在鉴识组和法医赶到现场以前,刑侦队已经全员赶到,正在案发宅邸四周手忙脚乱地拉封锁线。莫欢和曹贲分别出示了证件,好不容易才挤过一堆看热闹不嫌事儿大的长官、家属、亲友、媒体和围观群众,钻进现场着手进行鉴识工作。

满头大汗的莫欢挤破了脑袋,一面赶人一面破口大骂,曹贲也是脸色铁青,一手拎着鉴识工具箱,另一手一拿一个凖地,把那些一看就是无关人员的傻逼通通扔了出去。

他是挺嫩的,搁哪一拨人儿里都是资历最浅的那一个,但他看一眼就知道,今天这现场被乱七八糟一通摸、踩、翻、掀,可算是彻底废了。

曹贲正窝火着,又有人三步并作两步地杀到封锁线边缘来了,两条逆天长腿迈成了大风火轮儿,一面疾走还一面脱衣服、换衣服,整得奇形怪状的,曹贲想也没想,一个箭步就冲了上去,厉声喝止:“这里是案发现场,闲杂人等禁止进入!”

孟扶舟是个重度近视,戴上眼镜了就是只可远观不可亵玩的高层菁英,不戴眼镜的时候远看近看都显得脉脉含情,换句话说,那一副眼镜就是让孟扶舟在天仙下凡和泯然众生之间切换自如的重要开关。

被曹贲劈头盖脸地这么一吼,脸色苍白的孟扶舟连藏都不打算藏地,表情刷刷一阵飞流直下三千尺,拉得铁青铁青的。他拾起挂在领口的眼镜,给自己戴上了,一对露在口罩外头的眼睛冷冷一瞪,寒意毕现。

下一秒,一张拍得令人颜质山崩的大头照和“孟扶舟”三个大字,就赫然被举到了曹贲眼前,“证件,我是法医。”

曹贲这才发现,孟扶舟刚才七歪八扭地往身上套的是一件崭新的隔离衣,刚换下的那一件儿是一套白袍,已经东一块儿西一块儿地沾了一堆血迹。

没等曹贲开口,孟扶舟就皱起眉头,“隔两条街有人跳楼,我刚看完尸体就被人叫过来了,为了保证不污染物证,所以换了衣服,还有什么问题?”

就算是赶错了人,在人员一片混杂的现场盘问生面孔也只是例行公事,曹贲心里火冒三丈的,一言不发,拽起孟扶舟的胳膊,一股脑儿地把手套和鞋套给他塞了过去。
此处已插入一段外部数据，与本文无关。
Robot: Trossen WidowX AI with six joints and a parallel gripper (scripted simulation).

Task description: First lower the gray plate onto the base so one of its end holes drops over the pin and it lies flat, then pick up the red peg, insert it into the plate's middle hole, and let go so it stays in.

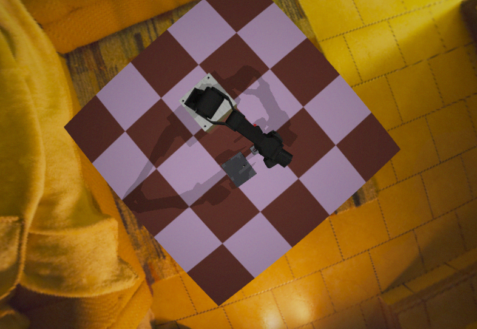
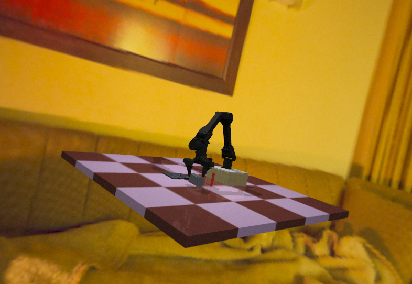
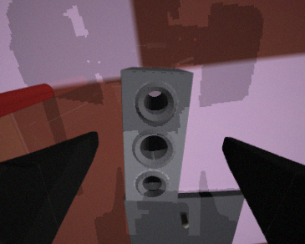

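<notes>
My gripper tip is 10 mm past the gray plate. Also, from my gripper tip: red peg (90 mm behind, 60 mm to the left); then dark base (10 mm behind, 140 mm to the right, 30 mm below).
</notes>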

还没走出两步,就有个年轻的女人猛扑过来,差点儿把孟扶舟扑倒在地,连带得曹贲都踉跄了一把。孟扶舟站稳脚跟,看都没看曹贲一眼,转身就去扶那个哭天抢地的女人,好声好气地问她怎么了。

“医生,你是医生!”女人抬起一张死白死白的脸,两只眼睛哭得肿红,泪水乱七八糟地爬了满脸:“求求您救救我女儿,求您救救她啊,我女儿才刚满三岁…”

孟扶舟压低声音,耐心地给她解释,说他只是个管死人的法医,她女儿自有其他人去救助,救护车很快就会把被害人们送到医院,请她不用担心。
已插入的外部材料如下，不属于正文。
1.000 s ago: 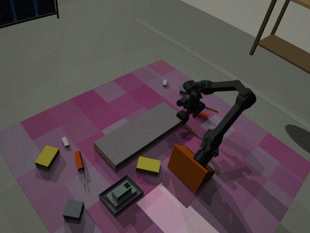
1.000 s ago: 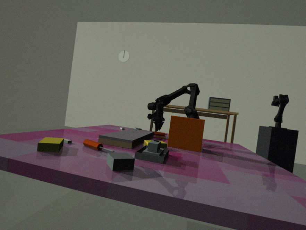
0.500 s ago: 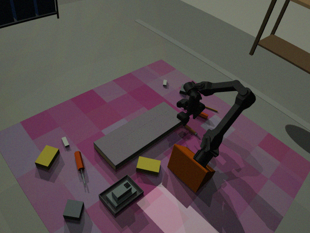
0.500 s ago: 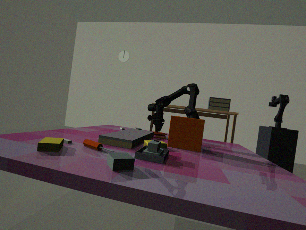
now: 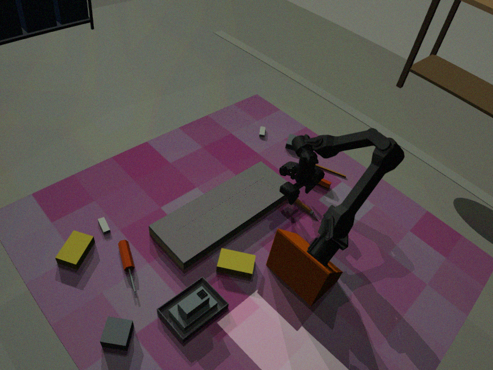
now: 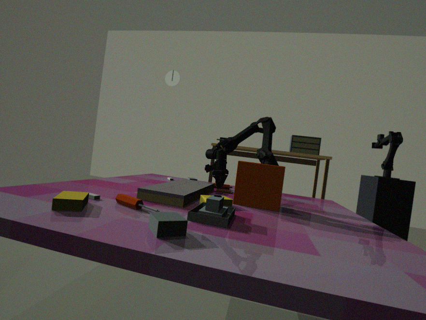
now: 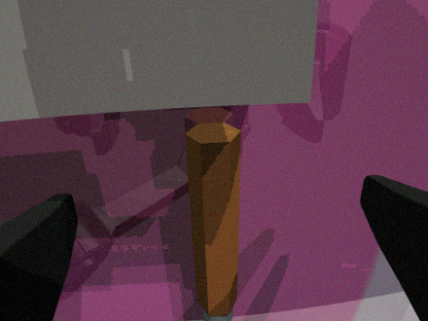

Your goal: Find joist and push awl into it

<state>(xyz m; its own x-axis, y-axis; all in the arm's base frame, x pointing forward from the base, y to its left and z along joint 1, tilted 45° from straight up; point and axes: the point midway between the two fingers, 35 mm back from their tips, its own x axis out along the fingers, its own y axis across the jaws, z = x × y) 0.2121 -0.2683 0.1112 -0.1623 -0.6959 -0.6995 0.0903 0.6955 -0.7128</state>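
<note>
Right now my gripper tip is 6 cm past the awl, 1 cm to the right of it and 1 cm above it. The rest, counted from my gripper tip: indicator light (54 cm to the left, 4 cm behind, 4 cm above); then thin stick (24 cm to the right, 2 cm below, 2 cm ahead); then stud finder (56 cm to the left, 4 cm behind, 3 cm above).
</note>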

话音未落,就有刑警过来把那个口齿不清的女人带出封锁线以外,免得她情绪激动之下又闯进徐宅,再度破坏现场迹证。

客厅里,有个看起来四十多岁的男人倒卧在通往地下室的楼梯口,血泊面积非常大,少部分被客厅地毯吸收,更多的血液一路从楼梯第一阶蔓延到地下室,触目惊心,人就是有九条命,流了这么多血也该死透了。曹贲才分到鉴识组不满一个月,参与过的现场一只手都数得过来,哪里亲眼见过这么惨不忍睹的场面,瞬间有如被一只大手攥住了心脏,气息倏地一滞,差点儿直接一口气背过去了。
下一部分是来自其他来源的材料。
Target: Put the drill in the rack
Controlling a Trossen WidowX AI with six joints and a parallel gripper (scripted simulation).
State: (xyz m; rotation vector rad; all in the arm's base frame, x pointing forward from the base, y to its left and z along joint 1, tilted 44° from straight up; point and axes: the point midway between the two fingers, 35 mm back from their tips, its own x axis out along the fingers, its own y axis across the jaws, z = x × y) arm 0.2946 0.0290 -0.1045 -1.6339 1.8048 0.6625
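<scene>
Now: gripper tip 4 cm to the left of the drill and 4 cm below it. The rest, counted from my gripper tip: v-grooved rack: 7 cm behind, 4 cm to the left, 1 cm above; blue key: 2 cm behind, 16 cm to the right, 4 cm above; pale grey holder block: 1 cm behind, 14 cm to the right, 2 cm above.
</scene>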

曹贲自己都没发现,他特别用力地抓紧了孟扶舟的袖口,就跟握住了唯一一根救命稻草似地,攥得青白的十指都在剧烈发抖。

莫欢带着一队人马在客厅拍照、采纳鞋印和指纹,看到孟扶舟一阵风似地卷过来,立刻喊了一声“孟医师!”

就他们的视力,肉眼可及之处都是一片鲜血淋漓,几乎就没有可以下脚的地方,唯一还能让人站着的几块地儿,也都已经让鉴识组的人站好了。孟扶舟的眉头皱得死紧,“检察官还没到?”

曹贲是亲手接起通报电话的人,也就是当之无愧的本案承办,早在接到报案的时候,他就反手联系了检察官,于是赶紧忙里偷闲地回了一句,人马上到了。

这时候距离案发已经过去两个小时,曹贲接到跨组通报电话的时间,也早在二十分钟以前了。孟扶舟舌头都来不及捋顺,又追着问正在指挥鉴识组人马的莫欢:“被害人家里好像有个女儿,救出去了没有?”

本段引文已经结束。